Nuremberg Trials Held to Punish German Nazi War Criminals After WWII
Supporting Putin's Justification for 'Denazification of Ukraine'
The scene of Mariupol city center, a southern Ukrainian port city under concentrated attack by Russia. Photo by TASS, Yonhap News Agency
[Asia Economy Intern Reporter Kim Se-eun] To justify the invasion of Ukraine, Russia plans to hold a war crimes trial modeled after the "Nuremberg Military Tribunal" targeting Ukrainian military prisoners of war.
On the 28th (local time), the British daily The Guardian reported that shortly after the outbreak of the Ukraine war, a former Russian diplomat posted on WhatsApp, "Prepare for Nuremberg 2.0."
The Nuremberg Military Tribunal was a trial held in Nuremberg, Germany, from 1945 to 1948, immediately after World War II, to punish Nazi German war criminals for their war crimes.
The head of the Crimean Peninsula, annexed by Russia, also claimed that "the eastern region of Ukraine occupied by Russia will serve as a lesson to all who have forgotten the lessons of Nuremberg."
Francine Hirsch, a history professor at the University of Wisconsin-Madison in the United States and author of a book on the Nuremberg war crimes trials, analyzed, "This trial will be a political trial supporting the justification of 'denazification.'"
Earlier, President Putin pointed to Ukraine's Azov Battalion as the justification for the invasion of Ukraine, advocating "denazification." Russia claims that the Azov Battalion follows Nazism and has committed mass killings and torture of pro-Russian residents in the Donbas region.

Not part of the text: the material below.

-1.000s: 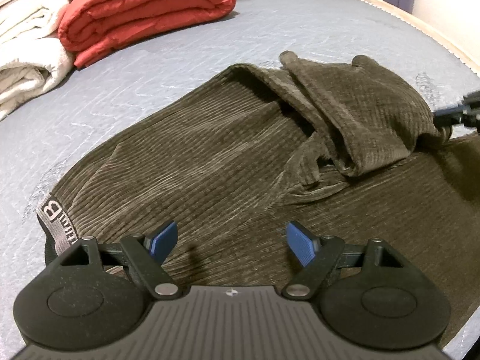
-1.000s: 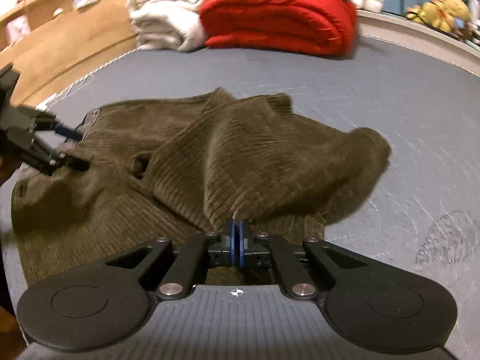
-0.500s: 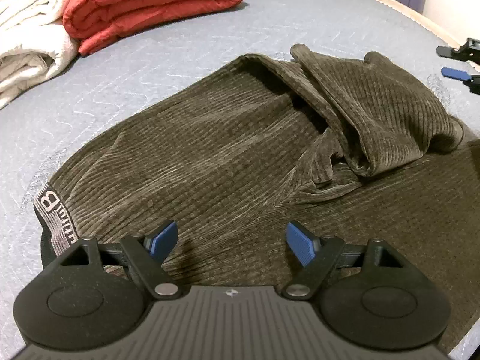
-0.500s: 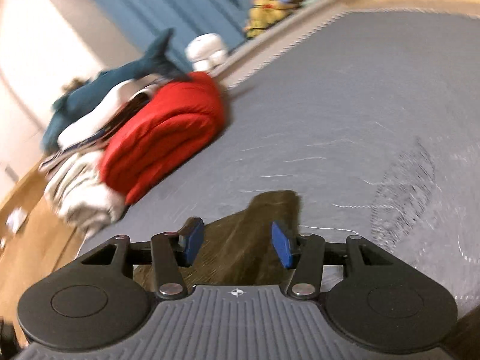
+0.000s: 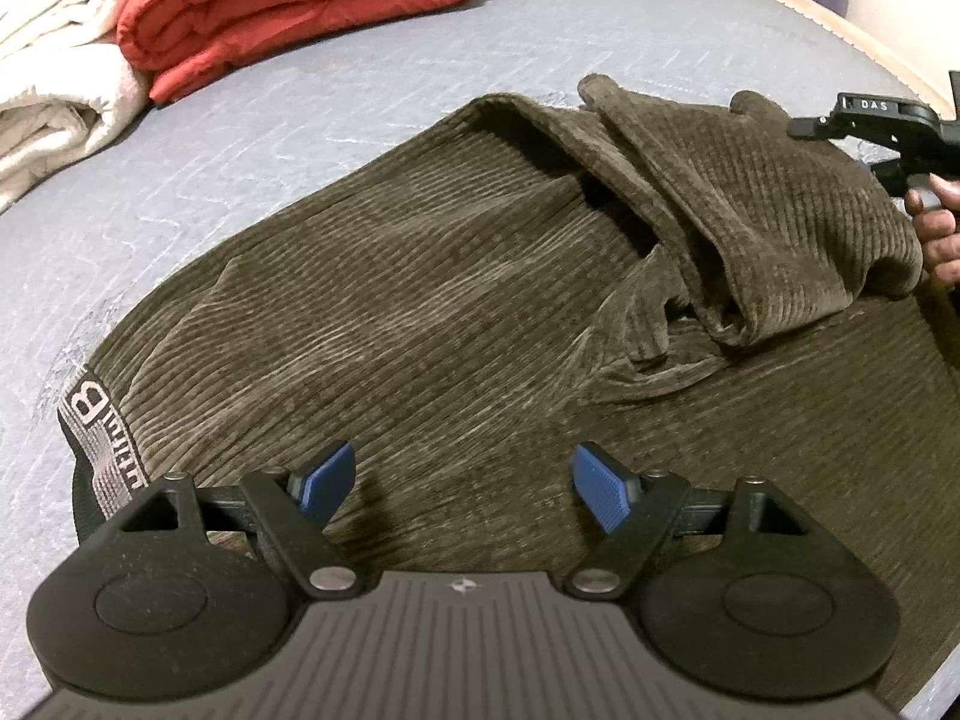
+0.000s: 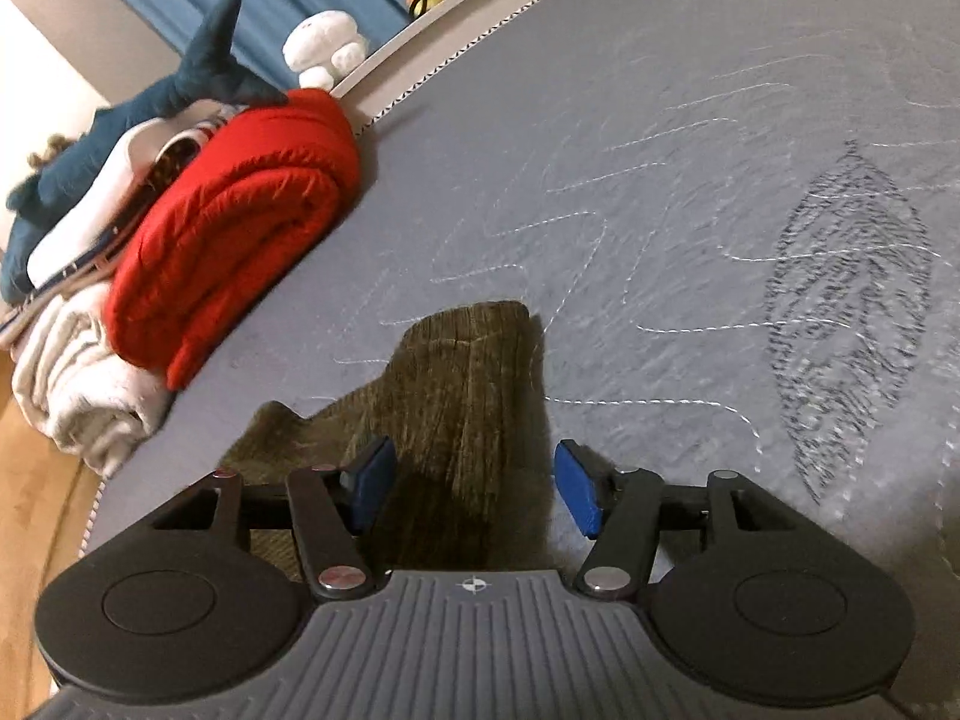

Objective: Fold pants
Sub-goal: 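Grasp the pant leg cuff with the right tool and lift it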

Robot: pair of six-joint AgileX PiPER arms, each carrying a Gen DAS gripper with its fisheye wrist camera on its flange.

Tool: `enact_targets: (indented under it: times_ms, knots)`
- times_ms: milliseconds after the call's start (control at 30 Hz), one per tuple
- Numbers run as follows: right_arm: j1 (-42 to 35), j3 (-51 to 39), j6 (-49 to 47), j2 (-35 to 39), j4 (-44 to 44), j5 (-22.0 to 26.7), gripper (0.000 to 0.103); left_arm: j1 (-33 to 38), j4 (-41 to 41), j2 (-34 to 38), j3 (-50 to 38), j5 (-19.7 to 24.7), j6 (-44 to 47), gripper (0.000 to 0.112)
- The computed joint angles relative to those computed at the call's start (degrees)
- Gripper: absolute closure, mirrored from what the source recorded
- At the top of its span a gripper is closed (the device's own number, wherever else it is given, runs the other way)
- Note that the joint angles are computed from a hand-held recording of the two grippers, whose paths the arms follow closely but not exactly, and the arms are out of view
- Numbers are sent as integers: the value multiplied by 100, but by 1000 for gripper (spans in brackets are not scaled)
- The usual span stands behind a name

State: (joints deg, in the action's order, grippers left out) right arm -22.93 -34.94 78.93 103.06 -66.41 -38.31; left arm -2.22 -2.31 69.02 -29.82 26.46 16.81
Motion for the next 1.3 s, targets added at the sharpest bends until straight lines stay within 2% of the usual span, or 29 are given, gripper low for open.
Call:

Denis Pushilin, the head of the Donetsk People's Republic (DPR), established by pro-Russian separatist forces and recognized by Putin as independent from Ukraine, also said, "We are preparing to establish a military tribunal on the territory of the republic," adding, "The 1943 Kharkiv trial will serve as a model."
The former Soviet army sentenced three Germans and one Ukrainian to death by hanging through the Kharkiv trial. The execution scene was even published in an American magazine at the time.
Western experts expressed concern that a "political trial" against Ukrainian military prisoners of war will actually take place, which could simultaneously dilute the allegations of war crimes against Russia.